Tarih Dersleri Yıllık Planları 2022 / 2023
Bunun üzerine Şehzade Ahmed İstanbul’a giremedi ve Maltepe’den geri dönmek zorunda kaldı. Amasya’ya döneceği yerde Konya’ya geçen Şehzade Ahmed burada padişahlığını ilan ederek babasının orduya söz geçiremediğini iddia etti. Şehzade Ahmed’in açıkça müddei sıfatını takınması üzerine ulema yüzünü Ahmed’den çevirdi. 7 Temmuz’da donanmanın geldiği Modon’a ardından bizzat padişah komutasındaki ordu gelerek kaleyi kuşatmıştır. 24 Temmuz’da Venedik donanması muhasaranın kaldırılması maksadıyla hücuma geçse de Kemal Reis tarafından geri püskürtülmüşlerdi. Kale Venedikliler’e mahsus olan bir şekilde savunulmuş, lakin 10 Ağustos 1500’de düşmüştü. Modon’un çetin mukavemetine rağmen düşürülmesi, bu kalenin yakınlarında bulunan Koron ve Navarin kalelerinin de sonunu gösteriyordu. Bosna sancakbeyi ve aynı zamanda akıncı komutanı olan şair Yakup Paşa, Sultan Bayezid Amasya’da şehzade iken babası Fatih’in temsilcisi olarak Sultan’ın yanında bulunmuştu. Bayezid tahta geçince Yakup Paşa’yı, önce oğlu Şehzade Alemşah’a atabey, sonra da Bosna beyliğine tayin etti. Bayezid minyatürüBu son yenilgi üzerine Sultan Bayezid bir sefer-i hümayun başlatmayı düşündü ve bu Sultan Kayıtbay’ı çok endişelendirdi. Zira o zamana kadar topyekûn bir savaşta Osmanlı Devleti’ni sadece Timur yenebilmişti. İki ülke de aldıkları toprakları iade ettiler.
{
Beyazıt’ın Takvası
|}
Bu olaylar üzerine Şehzade Ahmed’i desteklemekten vazgeçen Sultan küçük oğlu Selim lehine bir name yazarak onu İstanbul’a davet etti. 1502’de Akkoyunlular’ın Tebriz’i kaybetmesinden sonra İran tahtına başka bir Türk hanedanı olan Safeviler geçti. Olayı önemli kılan ise Safevilerin Şii mezhebine mensup olmalarıydı. Akkoyunlu ve Trabzon Rum Devleti ile akrabalık ilişkileri kuran Safeviler böylece siyasi hayata atılmışlardı. 200 parçalık büyük Venedik Donanması Osmanlı donanması’nı Mora sularından uzaklaştırmak maksadıyla Modon açıklarına gelmişti. Donanmanın başında Amiral Antonio Grimaldi vardı. Mora’nın güneybatı ucundaki Gallo Burnu’nun açıklarında iki dev Donanma karşı karşıya geldi. Osmanlı donanması’nı Kemal Reis idare ediyordu.

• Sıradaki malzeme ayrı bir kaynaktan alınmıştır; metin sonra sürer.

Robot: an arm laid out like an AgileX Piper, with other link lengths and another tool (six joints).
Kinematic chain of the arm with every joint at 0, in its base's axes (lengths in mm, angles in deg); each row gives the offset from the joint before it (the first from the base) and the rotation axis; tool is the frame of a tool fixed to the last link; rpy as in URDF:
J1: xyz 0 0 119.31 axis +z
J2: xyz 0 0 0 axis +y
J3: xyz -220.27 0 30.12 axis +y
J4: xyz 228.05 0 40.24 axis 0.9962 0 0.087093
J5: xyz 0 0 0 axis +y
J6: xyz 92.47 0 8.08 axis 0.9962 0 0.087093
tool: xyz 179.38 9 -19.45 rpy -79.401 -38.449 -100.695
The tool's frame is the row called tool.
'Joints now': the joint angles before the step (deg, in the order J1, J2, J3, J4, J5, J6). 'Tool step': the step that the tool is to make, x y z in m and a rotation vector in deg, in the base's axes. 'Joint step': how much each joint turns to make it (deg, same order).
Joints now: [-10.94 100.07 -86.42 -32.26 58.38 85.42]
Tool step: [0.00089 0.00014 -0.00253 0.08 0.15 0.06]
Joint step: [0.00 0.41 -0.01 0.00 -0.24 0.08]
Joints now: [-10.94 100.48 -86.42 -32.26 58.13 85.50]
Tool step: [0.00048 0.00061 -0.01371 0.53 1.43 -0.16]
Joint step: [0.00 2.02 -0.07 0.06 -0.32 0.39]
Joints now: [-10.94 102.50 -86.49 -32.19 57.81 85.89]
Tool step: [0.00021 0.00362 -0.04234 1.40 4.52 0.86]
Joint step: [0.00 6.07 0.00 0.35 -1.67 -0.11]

1492 senesinde Müslümanların yanı sıra 150 bin kadar Yahudi de Osmanlı topraklarında yerleştirilmiş oldu. Doğum yeri, bugün Yunanistan sınırları içindeki, o zamanlarda ise Edirne’ye bağlı bir kaza merkezi olanDimetoka’dakiDimetoka Sarayı’dır. Bu arada İran hükümdarı Şah İsmail’in kışkırttığı bir Anadolu isyanı da güçbela bastırıldı ve isyanın elebaşısı olan Şah Kulu öldürüldü. Ordunun bu adaletine karşılık Türk akıncıları Macaristan, Bosna ve Mora’da değerli savaşlar yaptılar. İslam ve İhsan web sitesinde İslam, İman, İbadet, Kuranımız, Peygamberimiz, Tasavvuf, Dualar ve Zikirler, İlmihal, Fıkıh, Hadis ve vb. Konularda güvenilir kaynaklardan bilgiye ulaşabilirsiniz. ” sorusuna “–Allah’a, meleklerine, kitaplarına, peygamberlerine, âhiret gününe inanmandır. Yine kadere, hayrına ve şerrine îmân etmendir” buyurdular.